An exact reproduction of all the data is needed, with no images in it.

== Segment start ==

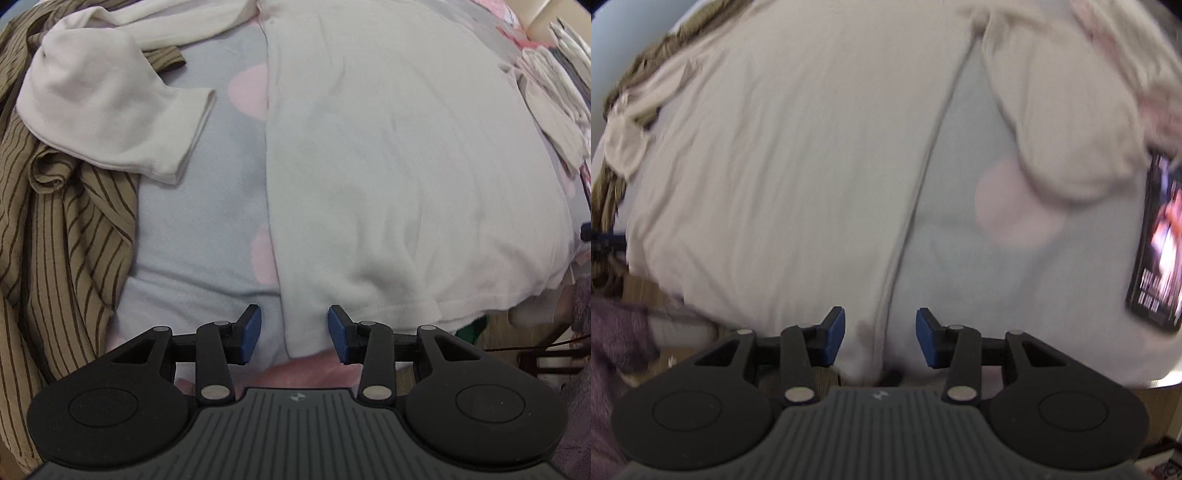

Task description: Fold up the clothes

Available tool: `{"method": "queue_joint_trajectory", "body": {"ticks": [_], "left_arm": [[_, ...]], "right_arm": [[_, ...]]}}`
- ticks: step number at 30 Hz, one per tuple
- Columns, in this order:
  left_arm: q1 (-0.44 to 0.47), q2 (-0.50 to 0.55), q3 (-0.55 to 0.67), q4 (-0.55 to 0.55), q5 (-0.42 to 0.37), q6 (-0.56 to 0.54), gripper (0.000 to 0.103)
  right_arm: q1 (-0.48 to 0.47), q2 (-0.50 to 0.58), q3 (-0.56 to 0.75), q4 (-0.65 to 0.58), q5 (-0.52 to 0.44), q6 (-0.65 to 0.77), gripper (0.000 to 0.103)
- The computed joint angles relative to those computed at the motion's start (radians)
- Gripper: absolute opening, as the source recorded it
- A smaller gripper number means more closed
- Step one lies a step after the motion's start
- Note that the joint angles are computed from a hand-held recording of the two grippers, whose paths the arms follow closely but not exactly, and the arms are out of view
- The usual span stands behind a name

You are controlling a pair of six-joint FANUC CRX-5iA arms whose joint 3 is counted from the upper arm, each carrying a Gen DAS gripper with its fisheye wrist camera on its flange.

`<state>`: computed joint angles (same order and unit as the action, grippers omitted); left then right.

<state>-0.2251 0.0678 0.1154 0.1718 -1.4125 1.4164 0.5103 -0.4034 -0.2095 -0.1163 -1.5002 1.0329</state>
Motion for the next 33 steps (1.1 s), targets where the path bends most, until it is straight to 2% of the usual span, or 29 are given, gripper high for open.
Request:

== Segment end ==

• [Result below]:
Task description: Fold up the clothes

Available tool: `{"method": "queue_joint_trajectory", "body": {"ticks": [_], "left_arm": [[_, ...]], "right_arm": [[_, ...]]}}`
- ticks: step number at 30 Hz, one per tuple
- Columns, in this order:
  left_arm: q1 (-0.44 to 0.47), q2 (-0.50 to 0.55), q3 (-0.55 to 0.67), q4 (-0.55 to 0.55), q5 (-0.42 to 0.37), q6 (-0.56 to 0.54), gripper (0.000 to 0.103)
  right_arm: q1 (-0.48 to 0.47), q2 (-0.50 to 0.58), q3 (-0.56 to 0.75), q4 (-0.65 to 0.58), q5 (-0.52 to 0.44), q6 (-0.65 to 0.77), gripper (0.000 to 0.103)
- The computed joint angles relative to those computed at the motion's start (radians)
- Gripper: absolute opening, as the source recorded it
- A smaller gripper number means more closed
- Step one lies a step after the motion's start
- Note that the joint angles are computed from a hand-held recording of the two grippers, whose paths the arms follow closely but not exactly, and the arms are out of view
- The usual span stands behind a name

You are controlling a pair of six-joint FANUC CRX-5iA arms whose joint 3 is counted from the upper arm, each carrying a Gen DAS gripper with its fisheye wrist camera on its flange.

`<state>`: computed joint angles (same order and unit as the action, grippers omitted); left then right.

<state>-0.2251 0.0678 0.1154 0.1718 -1.4125 1.4164 0.5103 -0.4034 -0.2095 -0.1163 -1.5002 1.0329</state>
Motion for the next 33 steps (1.1 s), targets where the path bends most, until it is straight to 2% of the usual span, or 29 are given, gripper high for open.
Request:

The exercise was answered in full.